I know there are several programs out there that will sync files over the network. Non of them do what I have been thinking of. Let me explain what I want to achieve...
In my network several computers share the same files. for example the quickbooks file is accessed by several computers and it is a large file. also there are the pst files from outlook large as well. every night we create a backup over the network of the files that have been changed. I think it does not make sanse to copy a whole 1 gb file if it had some minor modification. so I want to come up with an algorithm that will compare parts of files.
for example let's say that the outlook pst file consists of bytes:
1, 2, 3, 4, 5, 6, 7, 8, 9
if I receive an email the bytes will now be:
1, 2, 3, 4, 5, 6, 7, 8, 9, 10 for example
now instead of sending the whole file it will be easier to send just the byte 10
so in reality the file has thousands of bytes so I will do the checksum of every megabyte of the file so now my table should look like:
aaa1, aaa2, aaa3, abf8, etc...
if when receiving an email now the pst file has a table as:
aaa1, aaa2, aaa3, 7a8b, etc ... then I know that the first 3 megabits are the same and I should send just one megabite instead of the entire file...

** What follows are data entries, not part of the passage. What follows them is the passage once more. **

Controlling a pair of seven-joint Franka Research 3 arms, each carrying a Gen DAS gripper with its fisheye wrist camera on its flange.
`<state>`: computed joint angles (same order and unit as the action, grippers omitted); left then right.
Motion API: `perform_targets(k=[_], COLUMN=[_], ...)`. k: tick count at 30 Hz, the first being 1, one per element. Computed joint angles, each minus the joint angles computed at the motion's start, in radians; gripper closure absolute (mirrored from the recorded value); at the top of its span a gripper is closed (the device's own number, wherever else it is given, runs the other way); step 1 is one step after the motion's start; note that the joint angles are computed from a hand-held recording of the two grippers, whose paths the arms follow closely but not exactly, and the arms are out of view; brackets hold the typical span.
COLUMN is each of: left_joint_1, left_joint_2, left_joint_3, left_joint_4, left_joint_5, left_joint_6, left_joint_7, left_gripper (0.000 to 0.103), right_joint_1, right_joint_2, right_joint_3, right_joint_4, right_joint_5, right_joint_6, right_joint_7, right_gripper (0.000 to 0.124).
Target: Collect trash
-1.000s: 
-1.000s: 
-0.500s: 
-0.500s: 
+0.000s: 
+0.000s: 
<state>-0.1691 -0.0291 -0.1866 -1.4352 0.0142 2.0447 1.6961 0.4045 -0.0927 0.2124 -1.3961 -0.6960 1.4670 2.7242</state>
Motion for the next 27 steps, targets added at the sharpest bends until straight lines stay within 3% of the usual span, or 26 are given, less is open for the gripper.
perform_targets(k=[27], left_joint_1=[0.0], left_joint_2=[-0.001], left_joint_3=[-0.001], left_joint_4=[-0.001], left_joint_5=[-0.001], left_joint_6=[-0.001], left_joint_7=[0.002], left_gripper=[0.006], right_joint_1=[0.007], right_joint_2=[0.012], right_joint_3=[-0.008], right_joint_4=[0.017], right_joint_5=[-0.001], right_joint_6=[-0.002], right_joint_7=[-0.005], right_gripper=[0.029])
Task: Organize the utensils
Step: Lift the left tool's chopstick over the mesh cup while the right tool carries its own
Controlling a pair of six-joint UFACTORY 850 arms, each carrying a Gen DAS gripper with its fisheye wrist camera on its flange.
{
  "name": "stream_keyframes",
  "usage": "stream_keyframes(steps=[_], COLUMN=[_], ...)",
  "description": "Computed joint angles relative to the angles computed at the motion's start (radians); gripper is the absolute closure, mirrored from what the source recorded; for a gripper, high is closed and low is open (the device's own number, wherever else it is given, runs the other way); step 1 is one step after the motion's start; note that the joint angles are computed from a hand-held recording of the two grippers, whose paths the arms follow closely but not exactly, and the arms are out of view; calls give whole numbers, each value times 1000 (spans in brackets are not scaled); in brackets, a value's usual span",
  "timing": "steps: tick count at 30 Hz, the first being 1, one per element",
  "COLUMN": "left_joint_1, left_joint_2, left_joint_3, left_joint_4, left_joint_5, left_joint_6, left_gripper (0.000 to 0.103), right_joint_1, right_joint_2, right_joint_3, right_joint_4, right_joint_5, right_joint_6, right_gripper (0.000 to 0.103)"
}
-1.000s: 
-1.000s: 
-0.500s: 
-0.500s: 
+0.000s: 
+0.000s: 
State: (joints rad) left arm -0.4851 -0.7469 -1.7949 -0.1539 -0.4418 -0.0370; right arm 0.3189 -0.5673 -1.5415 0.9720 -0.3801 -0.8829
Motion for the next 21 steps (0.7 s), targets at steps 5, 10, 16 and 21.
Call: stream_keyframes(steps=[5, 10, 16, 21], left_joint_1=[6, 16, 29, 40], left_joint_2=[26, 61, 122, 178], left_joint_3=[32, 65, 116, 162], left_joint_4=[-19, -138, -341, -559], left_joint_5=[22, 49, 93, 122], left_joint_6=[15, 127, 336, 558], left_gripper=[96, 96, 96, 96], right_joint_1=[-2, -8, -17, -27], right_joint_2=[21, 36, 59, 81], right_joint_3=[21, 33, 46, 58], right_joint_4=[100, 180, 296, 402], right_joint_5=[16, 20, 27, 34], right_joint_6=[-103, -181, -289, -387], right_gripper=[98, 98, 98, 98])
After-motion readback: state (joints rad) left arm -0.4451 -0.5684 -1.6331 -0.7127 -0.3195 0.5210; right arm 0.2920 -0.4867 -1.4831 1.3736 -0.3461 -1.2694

I think this algorithm will work great if content was added towards the end of the file but in reality a byte may be changed at the beginning of the file and my algorithm is not going to work. for example if one byte is added at the begining of the file all the hex codes will change...
how can I make the algorithm more efficient? It will be nice if I could send parts of the file instead of the whole file
The rsync protocol will efficiently synchronise large files with small differences. It is much cleverer than the scheme you envisage, so you should either read Tridgell and Mackerras's write-up before embarking on your own solution or just use rsync. There's a free Windows wrapper here.